The fact is the more poor and more stressed out a person is, the more likely they are to use these products. It is our capitalist society that creates this kind of stress on people—thus it is a social problem. Blaming individuals and holding them solely responsible is wrong. Folks being ostracized and shamed is wrong. The taxes on these products are called “sin taxes.” They are punishing people who use products our society has deemed “bad.” Even if the products are bad, shouldn’t the choice to use them be left to the individual? Whatever happened to personal freedom to choose, self-determination, or autonomy, the greatest claims of capitalism? In addition, raising the price of something addictive does not stop people from buying it. It forces people to spend more to keep from going into withdrawal and just takes away money from other things they need. So in effect it is a punishment.
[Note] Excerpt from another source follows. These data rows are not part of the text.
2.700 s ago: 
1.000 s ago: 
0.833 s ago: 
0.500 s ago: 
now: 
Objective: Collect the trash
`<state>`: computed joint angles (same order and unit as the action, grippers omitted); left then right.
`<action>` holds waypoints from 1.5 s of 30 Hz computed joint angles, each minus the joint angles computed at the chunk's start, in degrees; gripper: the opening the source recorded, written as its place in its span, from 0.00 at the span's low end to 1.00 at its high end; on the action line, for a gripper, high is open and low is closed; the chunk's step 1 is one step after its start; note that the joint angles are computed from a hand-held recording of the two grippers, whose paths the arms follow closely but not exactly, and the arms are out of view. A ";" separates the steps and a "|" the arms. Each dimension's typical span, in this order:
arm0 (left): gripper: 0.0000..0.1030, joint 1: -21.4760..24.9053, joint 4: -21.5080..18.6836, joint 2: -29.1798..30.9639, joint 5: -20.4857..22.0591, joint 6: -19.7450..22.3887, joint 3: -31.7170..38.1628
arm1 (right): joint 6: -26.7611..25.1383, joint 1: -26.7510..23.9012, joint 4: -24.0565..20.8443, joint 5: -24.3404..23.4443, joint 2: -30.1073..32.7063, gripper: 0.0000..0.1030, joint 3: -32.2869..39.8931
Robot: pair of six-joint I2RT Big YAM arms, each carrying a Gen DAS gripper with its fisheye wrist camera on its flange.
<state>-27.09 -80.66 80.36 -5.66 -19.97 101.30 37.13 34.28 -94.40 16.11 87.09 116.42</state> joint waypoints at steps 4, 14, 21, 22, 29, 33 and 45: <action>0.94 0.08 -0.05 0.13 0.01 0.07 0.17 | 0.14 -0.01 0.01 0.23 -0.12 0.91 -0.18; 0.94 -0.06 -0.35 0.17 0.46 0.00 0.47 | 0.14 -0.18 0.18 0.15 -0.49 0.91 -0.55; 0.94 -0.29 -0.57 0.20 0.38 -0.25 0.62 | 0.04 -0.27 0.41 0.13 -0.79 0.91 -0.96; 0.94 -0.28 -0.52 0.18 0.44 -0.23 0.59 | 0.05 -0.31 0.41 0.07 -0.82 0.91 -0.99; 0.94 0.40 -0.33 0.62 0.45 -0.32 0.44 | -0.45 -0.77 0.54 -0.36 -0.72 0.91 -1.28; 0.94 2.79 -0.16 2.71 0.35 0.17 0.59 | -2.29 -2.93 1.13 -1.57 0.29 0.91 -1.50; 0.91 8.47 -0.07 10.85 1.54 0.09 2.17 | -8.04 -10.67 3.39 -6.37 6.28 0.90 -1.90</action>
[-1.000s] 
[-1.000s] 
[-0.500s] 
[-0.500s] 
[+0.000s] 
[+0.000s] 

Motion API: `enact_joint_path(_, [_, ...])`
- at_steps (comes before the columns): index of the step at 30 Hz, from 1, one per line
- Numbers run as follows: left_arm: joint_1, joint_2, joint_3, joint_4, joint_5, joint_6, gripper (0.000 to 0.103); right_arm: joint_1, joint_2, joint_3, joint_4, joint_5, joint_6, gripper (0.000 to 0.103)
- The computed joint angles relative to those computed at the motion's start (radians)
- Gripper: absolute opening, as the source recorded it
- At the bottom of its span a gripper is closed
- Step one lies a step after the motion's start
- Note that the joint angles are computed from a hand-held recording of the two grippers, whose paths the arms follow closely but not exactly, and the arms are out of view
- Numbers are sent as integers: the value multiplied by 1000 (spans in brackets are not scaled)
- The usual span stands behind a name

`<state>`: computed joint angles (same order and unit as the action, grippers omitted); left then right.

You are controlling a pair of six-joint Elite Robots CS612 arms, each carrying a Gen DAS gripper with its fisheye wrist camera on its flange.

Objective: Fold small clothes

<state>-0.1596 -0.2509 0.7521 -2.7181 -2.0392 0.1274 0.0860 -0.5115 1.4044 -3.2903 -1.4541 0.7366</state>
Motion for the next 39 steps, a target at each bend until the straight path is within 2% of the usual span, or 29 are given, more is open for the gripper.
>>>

Taxes like these are regressive, not progressive.

In Canada temperatures can plunge to -50 Fahrenheit and beyond in the Winter. People are legislated to smoke at least 25 meters away from public entrances and they have just passed legislation preventing smoking on public patios, many of which were created to accommodate smokers who lost their smoking section. Now the space for smokers on patios has been eliminated too. There are starting to be no spaces left for us. We fund safe injection sites for opiate addicts, shouldn’t we be able to provide safe, ventilated smoking areas, so nobody is getting second-hand smoke, yet people can still smoke without freezing? We can see a need. How can we meet it with the whole colony in mind?

We should continue to invest in prevention and education so that people do not start using these substances. But in the end, a socialist society would go a long way into curbing the need for these kinds of coping methods all together. Shouldn’t we work towards building a society that reduces stress on everyone instead of punishing the victim? I think so. We need to take a lesson from the ants, and organize society so it makes sense for everyone and not just the rich few.